What is expected:
Present the lines below again, exactly as they stand.

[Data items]
"""

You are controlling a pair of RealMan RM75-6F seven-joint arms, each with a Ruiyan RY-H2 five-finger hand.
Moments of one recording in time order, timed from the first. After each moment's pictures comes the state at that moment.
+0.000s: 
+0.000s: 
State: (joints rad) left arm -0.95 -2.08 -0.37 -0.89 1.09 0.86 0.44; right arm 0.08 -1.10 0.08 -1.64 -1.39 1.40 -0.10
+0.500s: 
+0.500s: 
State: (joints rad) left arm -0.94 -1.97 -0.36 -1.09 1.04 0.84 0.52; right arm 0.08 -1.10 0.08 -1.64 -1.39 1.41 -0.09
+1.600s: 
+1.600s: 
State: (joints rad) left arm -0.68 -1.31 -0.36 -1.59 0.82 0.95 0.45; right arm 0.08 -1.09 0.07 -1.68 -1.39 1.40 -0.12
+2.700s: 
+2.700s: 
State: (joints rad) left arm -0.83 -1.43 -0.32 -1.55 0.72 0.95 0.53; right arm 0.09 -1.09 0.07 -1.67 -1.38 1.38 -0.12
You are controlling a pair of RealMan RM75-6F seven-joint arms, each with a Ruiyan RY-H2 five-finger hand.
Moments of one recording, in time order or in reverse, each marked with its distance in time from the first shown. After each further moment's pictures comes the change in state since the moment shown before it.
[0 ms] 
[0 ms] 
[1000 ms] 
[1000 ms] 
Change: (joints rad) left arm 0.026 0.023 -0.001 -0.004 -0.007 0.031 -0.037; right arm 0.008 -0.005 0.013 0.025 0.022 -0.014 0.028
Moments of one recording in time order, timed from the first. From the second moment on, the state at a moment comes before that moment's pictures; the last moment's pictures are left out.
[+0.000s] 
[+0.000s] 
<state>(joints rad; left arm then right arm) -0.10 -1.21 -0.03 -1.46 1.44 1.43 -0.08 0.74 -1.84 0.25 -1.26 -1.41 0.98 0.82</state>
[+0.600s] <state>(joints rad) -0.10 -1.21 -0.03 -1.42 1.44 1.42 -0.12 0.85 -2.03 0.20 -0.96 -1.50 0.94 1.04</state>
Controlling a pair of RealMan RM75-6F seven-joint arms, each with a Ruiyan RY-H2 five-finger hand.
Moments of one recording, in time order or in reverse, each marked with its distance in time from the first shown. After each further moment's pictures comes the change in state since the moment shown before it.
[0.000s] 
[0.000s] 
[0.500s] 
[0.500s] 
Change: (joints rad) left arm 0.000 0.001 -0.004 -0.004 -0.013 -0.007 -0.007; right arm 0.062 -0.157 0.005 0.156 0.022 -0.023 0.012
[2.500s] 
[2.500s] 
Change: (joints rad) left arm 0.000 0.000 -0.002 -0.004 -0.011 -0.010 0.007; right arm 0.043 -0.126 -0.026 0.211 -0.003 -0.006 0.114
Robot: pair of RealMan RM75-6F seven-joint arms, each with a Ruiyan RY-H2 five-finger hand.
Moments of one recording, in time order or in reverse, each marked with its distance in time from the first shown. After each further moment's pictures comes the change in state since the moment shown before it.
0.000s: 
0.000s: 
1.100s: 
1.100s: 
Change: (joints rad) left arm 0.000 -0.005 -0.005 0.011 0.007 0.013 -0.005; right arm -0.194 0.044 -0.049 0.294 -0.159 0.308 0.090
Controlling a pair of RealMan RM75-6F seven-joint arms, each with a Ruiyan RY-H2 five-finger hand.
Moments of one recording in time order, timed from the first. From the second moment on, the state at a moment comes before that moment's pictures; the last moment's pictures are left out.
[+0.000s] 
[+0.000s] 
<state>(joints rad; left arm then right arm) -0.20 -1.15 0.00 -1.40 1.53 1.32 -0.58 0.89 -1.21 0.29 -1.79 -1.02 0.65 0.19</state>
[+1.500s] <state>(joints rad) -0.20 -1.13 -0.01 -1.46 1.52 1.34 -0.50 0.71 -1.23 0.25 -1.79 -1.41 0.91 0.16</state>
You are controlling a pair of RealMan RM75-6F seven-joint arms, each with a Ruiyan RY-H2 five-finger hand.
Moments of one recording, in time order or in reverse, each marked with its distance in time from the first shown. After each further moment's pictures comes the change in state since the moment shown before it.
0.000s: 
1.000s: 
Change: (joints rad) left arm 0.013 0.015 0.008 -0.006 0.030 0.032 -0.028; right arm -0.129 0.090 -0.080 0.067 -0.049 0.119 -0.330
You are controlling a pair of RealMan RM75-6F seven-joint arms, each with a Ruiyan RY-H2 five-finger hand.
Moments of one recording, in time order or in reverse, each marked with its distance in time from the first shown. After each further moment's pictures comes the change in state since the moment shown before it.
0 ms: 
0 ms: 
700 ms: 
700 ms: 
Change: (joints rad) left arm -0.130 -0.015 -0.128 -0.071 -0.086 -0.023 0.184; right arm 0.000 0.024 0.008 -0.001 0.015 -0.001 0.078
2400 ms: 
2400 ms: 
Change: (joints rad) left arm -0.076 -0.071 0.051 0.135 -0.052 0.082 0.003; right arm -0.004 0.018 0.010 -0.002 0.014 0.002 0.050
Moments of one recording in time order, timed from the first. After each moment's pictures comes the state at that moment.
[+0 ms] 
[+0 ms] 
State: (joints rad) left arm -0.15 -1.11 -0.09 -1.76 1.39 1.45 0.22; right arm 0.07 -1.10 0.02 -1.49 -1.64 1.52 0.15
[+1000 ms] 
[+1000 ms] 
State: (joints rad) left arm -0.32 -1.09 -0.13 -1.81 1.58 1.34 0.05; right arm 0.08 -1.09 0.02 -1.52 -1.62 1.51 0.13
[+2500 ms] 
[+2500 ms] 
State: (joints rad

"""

Problem solution:
You are controlling a pair of RealMan RM75-6F seven-joint arms, each with a Ruiyan RY-H2 five-finger hand.
Moments of one recording in time order, timed from the first. After each moment's pictures comes the state at that moment.
+0.000s: 
+0.000s: 
State: (joints rad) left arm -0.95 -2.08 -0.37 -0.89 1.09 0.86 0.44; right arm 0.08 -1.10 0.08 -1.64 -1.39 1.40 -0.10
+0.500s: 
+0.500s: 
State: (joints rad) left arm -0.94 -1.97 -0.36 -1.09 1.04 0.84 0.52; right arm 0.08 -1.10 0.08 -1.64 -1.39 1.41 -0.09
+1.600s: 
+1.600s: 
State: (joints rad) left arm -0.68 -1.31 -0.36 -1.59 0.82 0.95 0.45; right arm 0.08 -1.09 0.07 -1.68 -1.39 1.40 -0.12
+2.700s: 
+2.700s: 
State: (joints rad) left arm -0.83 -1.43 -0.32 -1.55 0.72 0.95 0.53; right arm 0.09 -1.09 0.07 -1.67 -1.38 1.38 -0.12
You are controlling a pair of RealMan RM75-6F seven-joint arms, each with a Ruiyan RY-H2 five-finger hand.
Moments of one recording, in time order or in reverse, each marked with its distance in time from the first shown. After each further moment's pictures comes the change in state since the moment shown before it.
[0 ms] 
[0 ms] 
[1000 ms] 
[1000 ms] 
Change: (joints rad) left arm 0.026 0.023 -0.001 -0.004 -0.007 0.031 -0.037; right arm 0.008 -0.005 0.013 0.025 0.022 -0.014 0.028
Moments of one recording in time order, timed from the first. From the second moment on, the state at a moment comes before that moment's pictures; the last moment's pictures are left out.
[+0.000s] 
[+0.000s] 
<state>(joints rad; left arm then right arm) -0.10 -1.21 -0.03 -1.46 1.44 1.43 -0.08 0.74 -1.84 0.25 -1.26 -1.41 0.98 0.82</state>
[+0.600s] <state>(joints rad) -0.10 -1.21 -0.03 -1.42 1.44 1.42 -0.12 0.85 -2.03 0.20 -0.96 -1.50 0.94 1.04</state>
Controlling a pair of RealMan RM75-6F seven-joint arms, each with a Ruiyan RY-H2 five-finger hand.
Moments of one recording, in time order or in reverse, each marked with its distance in time from the first shown. After each further moment's pictures comes the change in state since the moment shown before it.
[0.000s] 
[0.000s] 
[0.500s] 
[0.500s] 
Change: (joints rad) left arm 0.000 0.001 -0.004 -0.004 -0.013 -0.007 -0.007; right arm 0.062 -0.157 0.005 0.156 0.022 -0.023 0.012
[2.500s] 
[2.500s] 
Change: (joints rad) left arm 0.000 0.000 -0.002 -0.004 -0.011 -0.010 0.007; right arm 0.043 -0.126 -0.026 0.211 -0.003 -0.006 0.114
Robot: pair of RealMan RM75-6F seven-joint arms, each with a Ruiyan RY-H2 five-finger hand.
Moments of one recording, in time order or in reverse, each marked with its distance in time from the first shown. After each further moment's pictures comes the change in state since the moment shown before it.
0.000s: 
0.000s: 
1.100s: 
1.100s: 
Change: (joints rad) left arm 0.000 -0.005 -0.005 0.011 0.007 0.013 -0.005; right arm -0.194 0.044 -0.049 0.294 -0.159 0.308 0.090
Controlling a pair of RealMan RM75-6F seven-joint arms, each with a Ruiyan RY-H2 five-finger hand.
Moments of one recording in time order, timed from the first. From the second moment on, the state at a moment comes before that moment's pictures; the last moment's pictures are left out.
[+0.000s] 
[+0.000s] 
<state>(joints rad; left arm then right arm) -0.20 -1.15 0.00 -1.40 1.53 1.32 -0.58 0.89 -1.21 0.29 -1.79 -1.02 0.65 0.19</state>
[+1.500s] <state>(joints rad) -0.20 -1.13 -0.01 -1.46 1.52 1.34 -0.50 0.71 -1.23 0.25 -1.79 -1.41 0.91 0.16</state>
You are controlling a pair of RealMan RM75-6F seven-joint arms, each with a Ruiyan RY-H2 five-finger hand.
Moments of one recording, in time order or in reverse, each marked with its distance in time from the first shown. After each further moment's pictures comes the change in state since the moment shown before it.
0.000s: 
1.000s: 
Change: (joints rad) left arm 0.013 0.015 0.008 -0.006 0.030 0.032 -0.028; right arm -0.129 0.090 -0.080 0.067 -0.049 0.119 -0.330
You are controlling a pair of RealMan RM75-6F seven-joint arms, each with a Ruiyan RY-H2 five-finger hand.
Moments of one recording, in time order or in reverse, each marked with its distance in time from the first shown. After each further moment's pictures comes the change in state since the moment shown before it.
0 ms: 
0 ms: 
700 ms: 
700 ms: 
Change: (joints rad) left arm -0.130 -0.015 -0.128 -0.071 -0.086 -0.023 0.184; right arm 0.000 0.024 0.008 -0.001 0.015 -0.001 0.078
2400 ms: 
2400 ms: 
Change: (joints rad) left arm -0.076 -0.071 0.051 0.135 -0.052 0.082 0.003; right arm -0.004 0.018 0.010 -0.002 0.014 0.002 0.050
Moments of one recording in time order, timed from the first. After each moment's pictures comes the state at that moment.
[+0 ms] 
[+0 ms] 
State: (joints rad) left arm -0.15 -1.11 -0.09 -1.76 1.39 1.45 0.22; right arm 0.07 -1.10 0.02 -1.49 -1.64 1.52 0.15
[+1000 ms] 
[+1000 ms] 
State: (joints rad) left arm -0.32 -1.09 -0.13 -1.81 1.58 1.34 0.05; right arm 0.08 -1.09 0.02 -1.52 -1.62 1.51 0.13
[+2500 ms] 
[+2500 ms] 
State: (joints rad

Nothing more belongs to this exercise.